Task:
Every line of the data below must be output exactly, with images left out.

Input data:
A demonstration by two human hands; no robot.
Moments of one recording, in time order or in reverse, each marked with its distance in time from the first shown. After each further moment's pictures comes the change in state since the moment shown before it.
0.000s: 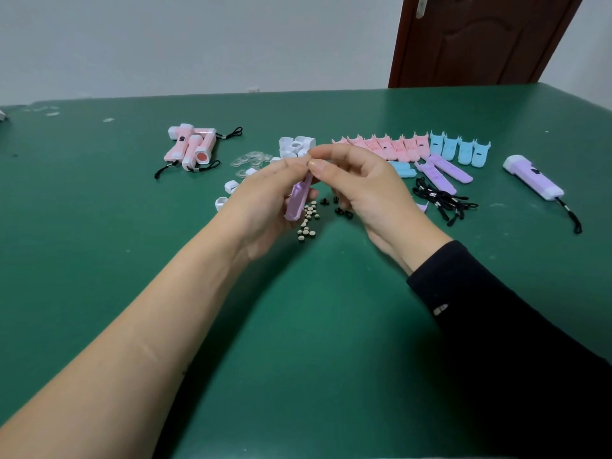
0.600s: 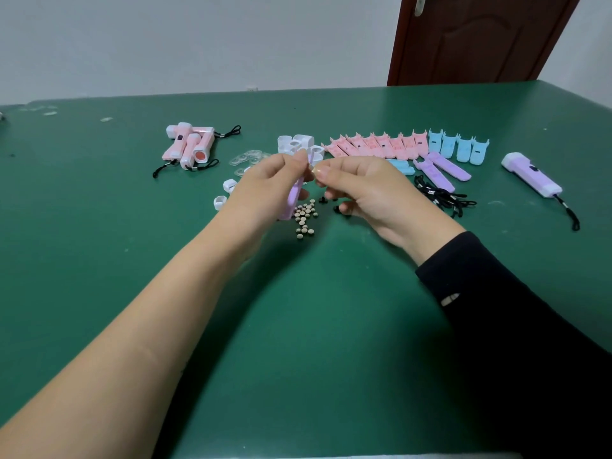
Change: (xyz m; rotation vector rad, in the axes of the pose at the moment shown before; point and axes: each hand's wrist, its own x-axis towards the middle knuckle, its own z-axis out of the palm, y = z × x) left_hand 0.006 -0.003 -0.004 0.309 0.109 0.159; right_hand 0.004 -0.002 -0.012 -0.105 -0.129 0.189
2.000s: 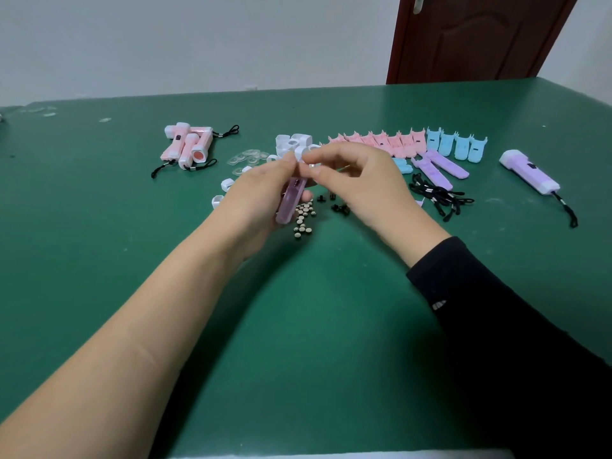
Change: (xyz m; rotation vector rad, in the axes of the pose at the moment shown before) left_hand -0.003 0.003 0.002 -0.108 -0.053 -0.132; right_hand -0.006 -0.005 0.009 -0.204 0.150 -0.272
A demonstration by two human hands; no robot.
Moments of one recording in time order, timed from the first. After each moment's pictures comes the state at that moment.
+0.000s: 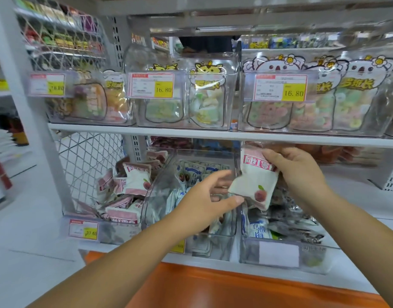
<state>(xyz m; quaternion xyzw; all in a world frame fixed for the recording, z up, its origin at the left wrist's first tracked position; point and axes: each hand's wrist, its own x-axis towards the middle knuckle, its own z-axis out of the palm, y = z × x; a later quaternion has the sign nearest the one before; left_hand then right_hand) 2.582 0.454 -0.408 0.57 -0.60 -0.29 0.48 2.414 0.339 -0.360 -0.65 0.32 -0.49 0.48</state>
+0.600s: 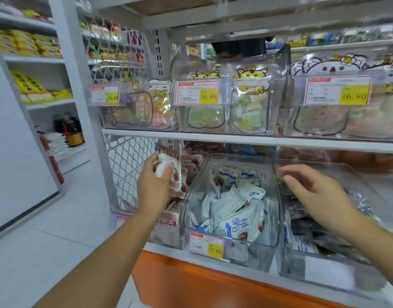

Answer below:
A demonstration by two human hands; no robot.
Moments of one recording, in time order or in reverse, each marked with its distance in time from the first shown. After each further moment's pictures comes the change in state since the moment shown before it.
0.000s: 
0.600s: 
Change: (xyz m; rotation vector rad, in the axes of the pose at the moment shown before; point and axes: each hand's wrist, its own x-axis towards the middle knuckle, its own z-axis out of the palm, y = z × x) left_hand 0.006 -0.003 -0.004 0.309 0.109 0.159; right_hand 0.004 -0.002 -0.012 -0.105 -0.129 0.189
2.000s: 
Change: (xyz m; rotation vector rad, in the axes of the pose at the moment shown before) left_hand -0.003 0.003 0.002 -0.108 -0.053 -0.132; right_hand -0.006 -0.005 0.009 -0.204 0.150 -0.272
A demonstration by two human hands; no robot.
Moments of one recording in time order, timed from the first. After each moment's pictures comes the state at that moment.
+0.000s: 
<state>(xyz m; quaternion xyzw; all in a world frame fixed for the recording, z up, its origin at the left wrist's first tracked position; point and axes: each hand's wrist, its own x-axis towards the middle knuckle, its own z-axis out of the palm, y = z × x; a later quaternion has the sign nearest the one before; left_hand then right_hand) 2.582 0.454 -0.408 0.57 -0.60 -0.29 0.48 2.414 0.339 -0.360 -0.65 0.32 -0.49 0.48</state>
+0.600s: 

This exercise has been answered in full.